Agus Ider Alamsyah yang kerap disapa Agus Rambo menyebut, ini menjadi catatan buruknya dunia pendidikan di Lebak. Kata Agus, viralnya di ruang publik terkait dugaan/isu pungli 1 juta per 1 orang PPPK di sekolah tentu menjadi pintu masuk bagi Inspektorat untuk melakukan pendalaman dan pemeriksaan dengan pola investigatif atau pemeriksaan khusus.

“Inpektorat harus memeriksanya, momentum ini harusnya dijadikan pembuktian pemerintah provinsi banten yang mempunyai jargon “Banten Adil Merata, Tidak Korupsi”. Selain politisi, saya pun sebagai warga lebak sangat mendukung Gubernur dan Wakil Gubernur untuk menindak dengan tegas sesuai aturan pada setiap pelanggaran yang dilakukan oleh oknum pegawai pemprov banten yang menurut saya sudah melukai semangat jargon pemprov banten dan hati para guru sman/smkn di lebak,” tegas Politisi dari PDIP tersebut.

Tidak hanya itu, selain isu pungli.

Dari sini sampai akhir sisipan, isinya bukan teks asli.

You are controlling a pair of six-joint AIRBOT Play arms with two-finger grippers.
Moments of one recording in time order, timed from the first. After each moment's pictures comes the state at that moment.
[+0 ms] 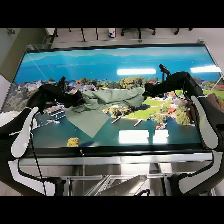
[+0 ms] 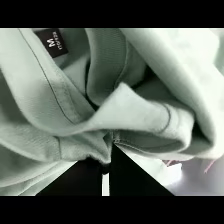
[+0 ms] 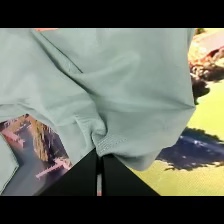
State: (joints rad) left arm -0.03 -1.72 1.37 -2.27 1.02 1.70; right arm -0.02 -1.75 1.47 2.29 -1.08 -1.80
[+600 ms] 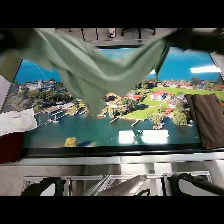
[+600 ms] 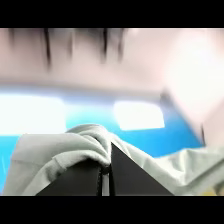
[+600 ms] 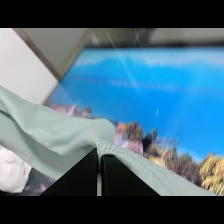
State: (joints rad) left arm 0.02 -1.04 1.80 -2.24 0.90 1.72; right arm -0.12 -1.26 1.84 2.58 -1.15 -1.92
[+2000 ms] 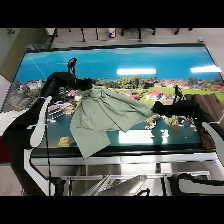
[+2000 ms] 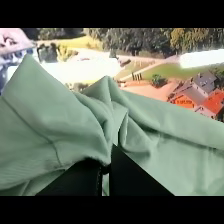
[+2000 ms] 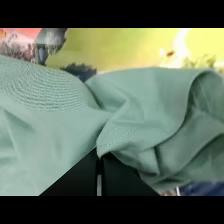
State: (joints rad) left arm -0.17 -1.94 1.79 -2.16 0.92 1.76; right arm -0.12 -1.46 0.85 2.50 -0.69 -1.98
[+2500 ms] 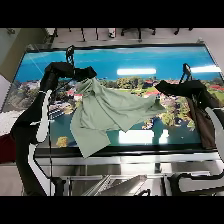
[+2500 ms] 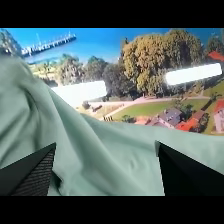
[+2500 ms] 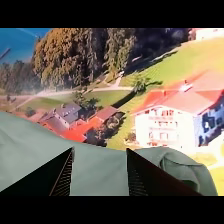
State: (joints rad) left arm -0.15 -2.01 2.03 -2.17 1.01 1.72; right arm -0.16 -1.55 1.18 2.50 -0.71 -2.02
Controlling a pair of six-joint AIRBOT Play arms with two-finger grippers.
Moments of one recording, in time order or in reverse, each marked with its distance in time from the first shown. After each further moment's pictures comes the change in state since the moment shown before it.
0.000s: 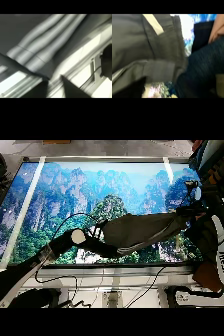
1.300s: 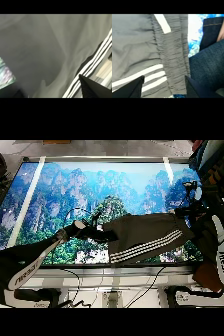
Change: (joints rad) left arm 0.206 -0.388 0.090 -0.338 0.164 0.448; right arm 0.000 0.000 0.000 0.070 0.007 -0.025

Ternyata masih ada informasi/dugaan menyeruak terkait dengan adanya beberapa guru/tu yang belum memenuhi syarat untuk mengikuti tes PPPK. Akan tetapi mendapatkan kartu tes dan lulus menjadi pppk penuh waktu, padahal pegawai non ASN tersebut tidak memiliki SK Kepala Dinas dan hanya mengantongi SK Kepsek.